9. The method of claim 7, further comprising:

and sending an N2 UE context release message to an access network element of the communication network, wherein the access network element provides the UE with access to the communication network, and the N2 UE context release message is used for releasing N2 signaling connection of the UE between the access network element and the initial core network element.

10. The method of claim 9, wherein the N2 UE context release message further triggers the access network element to release a radio access network connection with the UE and delete the UE context.

11. The method of claim 9, wherein the access network element comprises at least one of: gNB, eNB, nodeB or non-3 GPP interworking function (N3 IWF).

12. The method of claim 7, further comprising:

and sending a third message to the UE, wherein the third message triggers the UE to start a subsequent registration process based on the 5G-GUTI.

13. The method of claim 12, wherein the third message comprises one of:

the UE configures an update command; or (b)

A logoff request message.

14. The method of claim 13, wherein the UE configuration update command carries a registration indication.

15. The method of claim 13, wherein the de-registration request message carries a registration indication.

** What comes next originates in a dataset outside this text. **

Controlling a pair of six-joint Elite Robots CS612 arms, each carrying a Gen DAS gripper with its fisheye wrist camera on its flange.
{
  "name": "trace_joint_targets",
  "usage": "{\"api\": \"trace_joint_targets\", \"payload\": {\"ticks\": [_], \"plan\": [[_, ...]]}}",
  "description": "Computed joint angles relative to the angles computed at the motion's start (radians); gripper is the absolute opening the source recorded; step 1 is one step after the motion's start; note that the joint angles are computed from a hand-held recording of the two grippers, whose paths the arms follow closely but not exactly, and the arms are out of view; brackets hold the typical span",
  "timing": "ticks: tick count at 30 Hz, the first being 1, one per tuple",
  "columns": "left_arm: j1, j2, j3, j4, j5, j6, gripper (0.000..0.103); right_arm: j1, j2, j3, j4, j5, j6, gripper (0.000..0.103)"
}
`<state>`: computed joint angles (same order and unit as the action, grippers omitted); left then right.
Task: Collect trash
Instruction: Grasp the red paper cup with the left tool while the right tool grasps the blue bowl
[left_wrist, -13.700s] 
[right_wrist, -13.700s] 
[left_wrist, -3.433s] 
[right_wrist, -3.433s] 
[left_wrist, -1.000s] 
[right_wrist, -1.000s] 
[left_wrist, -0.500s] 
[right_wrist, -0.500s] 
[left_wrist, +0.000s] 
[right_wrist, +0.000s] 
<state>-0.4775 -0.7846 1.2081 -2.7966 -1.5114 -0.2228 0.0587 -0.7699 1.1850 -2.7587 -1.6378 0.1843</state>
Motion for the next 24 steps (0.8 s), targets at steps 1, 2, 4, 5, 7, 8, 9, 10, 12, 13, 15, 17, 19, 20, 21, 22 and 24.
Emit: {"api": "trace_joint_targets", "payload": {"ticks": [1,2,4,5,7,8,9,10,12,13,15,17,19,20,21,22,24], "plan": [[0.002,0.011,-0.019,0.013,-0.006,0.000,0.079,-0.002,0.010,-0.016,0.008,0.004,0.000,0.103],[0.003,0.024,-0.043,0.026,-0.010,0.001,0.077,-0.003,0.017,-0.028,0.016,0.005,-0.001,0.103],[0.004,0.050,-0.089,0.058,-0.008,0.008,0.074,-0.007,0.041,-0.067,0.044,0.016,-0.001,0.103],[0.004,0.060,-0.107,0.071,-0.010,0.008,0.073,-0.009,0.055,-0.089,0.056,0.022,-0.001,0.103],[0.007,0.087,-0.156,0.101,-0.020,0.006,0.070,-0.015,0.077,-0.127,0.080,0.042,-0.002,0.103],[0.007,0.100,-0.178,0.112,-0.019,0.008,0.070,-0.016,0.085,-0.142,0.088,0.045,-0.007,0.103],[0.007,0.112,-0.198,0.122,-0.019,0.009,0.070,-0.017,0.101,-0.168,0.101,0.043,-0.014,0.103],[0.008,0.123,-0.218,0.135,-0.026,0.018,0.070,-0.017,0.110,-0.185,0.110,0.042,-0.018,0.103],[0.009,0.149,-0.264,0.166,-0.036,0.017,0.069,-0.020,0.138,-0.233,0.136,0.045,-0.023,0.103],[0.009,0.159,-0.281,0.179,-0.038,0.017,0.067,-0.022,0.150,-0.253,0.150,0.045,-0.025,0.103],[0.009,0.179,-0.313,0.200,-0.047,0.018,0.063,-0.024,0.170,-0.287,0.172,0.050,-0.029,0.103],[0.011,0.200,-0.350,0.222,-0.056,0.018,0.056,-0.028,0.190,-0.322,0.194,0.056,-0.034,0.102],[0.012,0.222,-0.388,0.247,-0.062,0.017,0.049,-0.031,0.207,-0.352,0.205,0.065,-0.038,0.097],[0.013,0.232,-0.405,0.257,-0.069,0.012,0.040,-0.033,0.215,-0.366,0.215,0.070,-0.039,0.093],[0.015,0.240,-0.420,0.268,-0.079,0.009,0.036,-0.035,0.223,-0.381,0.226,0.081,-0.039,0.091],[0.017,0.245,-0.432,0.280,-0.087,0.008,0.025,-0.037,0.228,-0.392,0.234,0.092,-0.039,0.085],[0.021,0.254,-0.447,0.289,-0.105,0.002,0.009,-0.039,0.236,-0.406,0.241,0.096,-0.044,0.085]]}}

16. The method according to claim 12, wherein:

the third message is configured to trigger the UE to send a second registration request message to an access network element of the communication network, where the second registration request message is used to register with the target core network element based on the 5G-GUTI, the second registration request message includes an information element indicating the 5G-GUTI, and the 5G-GUTI indicates the target core network element.

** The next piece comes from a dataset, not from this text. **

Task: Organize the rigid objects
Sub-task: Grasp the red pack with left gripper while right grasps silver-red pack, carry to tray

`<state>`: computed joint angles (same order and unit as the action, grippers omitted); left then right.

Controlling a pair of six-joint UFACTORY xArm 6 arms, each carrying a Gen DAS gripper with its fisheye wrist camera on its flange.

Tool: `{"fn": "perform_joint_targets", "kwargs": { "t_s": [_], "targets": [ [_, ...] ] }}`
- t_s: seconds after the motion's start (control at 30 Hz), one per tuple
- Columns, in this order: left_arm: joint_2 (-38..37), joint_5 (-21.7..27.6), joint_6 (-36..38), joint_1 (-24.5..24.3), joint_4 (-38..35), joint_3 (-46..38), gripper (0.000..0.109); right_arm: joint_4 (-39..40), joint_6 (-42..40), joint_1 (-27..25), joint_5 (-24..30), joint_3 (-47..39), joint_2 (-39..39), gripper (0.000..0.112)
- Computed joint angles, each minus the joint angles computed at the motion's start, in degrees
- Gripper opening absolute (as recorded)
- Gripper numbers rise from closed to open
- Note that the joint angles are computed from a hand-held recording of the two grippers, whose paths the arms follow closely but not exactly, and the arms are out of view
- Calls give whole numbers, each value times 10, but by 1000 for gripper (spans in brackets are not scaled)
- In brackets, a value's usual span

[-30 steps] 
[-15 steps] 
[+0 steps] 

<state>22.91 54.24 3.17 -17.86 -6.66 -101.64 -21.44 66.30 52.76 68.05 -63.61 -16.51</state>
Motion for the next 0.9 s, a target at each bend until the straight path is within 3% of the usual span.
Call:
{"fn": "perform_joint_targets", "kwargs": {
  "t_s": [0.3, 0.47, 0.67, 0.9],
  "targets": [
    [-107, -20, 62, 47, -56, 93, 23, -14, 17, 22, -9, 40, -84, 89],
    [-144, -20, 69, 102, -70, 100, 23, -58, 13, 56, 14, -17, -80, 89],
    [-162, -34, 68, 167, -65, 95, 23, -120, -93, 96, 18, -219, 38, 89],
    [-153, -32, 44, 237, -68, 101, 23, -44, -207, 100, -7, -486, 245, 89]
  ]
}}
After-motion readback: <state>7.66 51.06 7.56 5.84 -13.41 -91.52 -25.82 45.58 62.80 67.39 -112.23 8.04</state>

17. The method of claim 16, further comprising:

In response to receiving the second registration request message:

the access network element determines the target core network element based on one of:

the 5G-GUTI carried in the second registration request message;

a shortened version of the 5G-GUTI carried in the second registration request message; or (b)

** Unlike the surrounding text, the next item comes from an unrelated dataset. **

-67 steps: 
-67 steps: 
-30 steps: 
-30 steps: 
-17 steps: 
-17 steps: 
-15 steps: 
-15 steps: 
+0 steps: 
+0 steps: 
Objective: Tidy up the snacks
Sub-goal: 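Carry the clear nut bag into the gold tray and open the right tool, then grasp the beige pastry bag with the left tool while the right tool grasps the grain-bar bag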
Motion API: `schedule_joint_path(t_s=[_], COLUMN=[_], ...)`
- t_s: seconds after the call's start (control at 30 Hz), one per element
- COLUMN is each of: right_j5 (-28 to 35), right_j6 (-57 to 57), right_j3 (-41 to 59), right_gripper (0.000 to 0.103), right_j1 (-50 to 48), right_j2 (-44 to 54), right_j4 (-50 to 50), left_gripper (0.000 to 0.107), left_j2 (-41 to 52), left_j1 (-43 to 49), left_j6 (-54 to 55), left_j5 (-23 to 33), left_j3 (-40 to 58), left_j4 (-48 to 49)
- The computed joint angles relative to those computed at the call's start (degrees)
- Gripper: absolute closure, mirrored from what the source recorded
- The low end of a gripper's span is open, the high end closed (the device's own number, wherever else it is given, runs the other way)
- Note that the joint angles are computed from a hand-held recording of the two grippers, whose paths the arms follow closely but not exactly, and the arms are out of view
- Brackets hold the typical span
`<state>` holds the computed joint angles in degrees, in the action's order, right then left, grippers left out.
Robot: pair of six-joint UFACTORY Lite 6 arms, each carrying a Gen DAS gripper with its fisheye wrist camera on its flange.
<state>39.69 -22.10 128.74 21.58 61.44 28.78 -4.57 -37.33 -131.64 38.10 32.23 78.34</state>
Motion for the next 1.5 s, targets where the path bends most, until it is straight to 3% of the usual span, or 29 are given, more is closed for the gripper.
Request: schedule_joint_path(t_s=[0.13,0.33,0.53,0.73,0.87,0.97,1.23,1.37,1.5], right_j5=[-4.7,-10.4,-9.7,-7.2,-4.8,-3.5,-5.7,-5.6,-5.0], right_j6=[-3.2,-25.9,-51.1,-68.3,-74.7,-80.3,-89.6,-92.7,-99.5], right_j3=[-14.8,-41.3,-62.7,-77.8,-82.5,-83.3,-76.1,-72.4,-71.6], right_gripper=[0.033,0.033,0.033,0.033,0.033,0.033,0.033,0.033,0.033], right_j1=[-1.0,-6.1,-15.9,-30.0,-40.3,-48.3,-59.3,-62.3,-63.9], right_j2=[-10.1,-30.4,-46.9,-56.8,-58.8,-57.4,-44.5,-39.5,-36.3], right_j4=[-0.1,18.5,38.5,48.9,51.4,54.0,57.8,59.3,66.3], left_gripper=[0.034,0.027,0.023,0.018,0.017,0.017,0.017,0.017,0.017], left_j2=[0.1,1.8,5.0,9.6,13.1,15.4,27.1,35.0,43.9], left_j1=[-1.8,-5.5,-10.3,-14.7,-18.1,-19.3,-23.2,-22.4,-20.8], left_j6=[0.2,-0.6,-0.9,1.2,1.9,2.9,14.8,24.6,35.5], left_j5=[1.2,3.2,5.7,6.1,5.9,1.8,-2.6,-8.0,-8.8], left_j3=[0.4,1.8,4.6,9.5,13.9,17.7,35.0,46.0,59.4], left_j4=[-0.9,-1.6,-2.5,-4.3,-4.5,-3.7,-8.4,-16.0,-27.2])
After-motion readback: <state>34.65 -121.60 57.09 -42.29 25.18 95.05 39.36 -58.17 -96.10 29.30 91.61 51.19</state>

A shortened version of the 5G-GUTI carried in a fourth message for establishing a connection between the UE and the access network element; and

and the access network element forwards the second registration request message to the target core network element.

18. The method of claim 17, wherein the fourth message comprises a Radio Resource Control (RRC) message associated with the second registration request message.

19. The method of claim 17, wherein the shortened form of 5G-GUTI comprises a 5G-G S-temporary mobile subscriber identity (5G-S-TMSI).

20. The method of claim 1, wherein the initial core network element comprises an AMF.

21. The method of claim 1, wherein the target core network element comprises an AMF.

22. An apparatus comprising one or more processors, wherein the one or more processors are configured to implement the method of any of claims 1-21.

23. A computer program product comprising a non-transitory computer-readable program medium having computer code stored thereon, which, when executed by one or more processors, causes the one or more processors to implement the method of any of claims 1-21.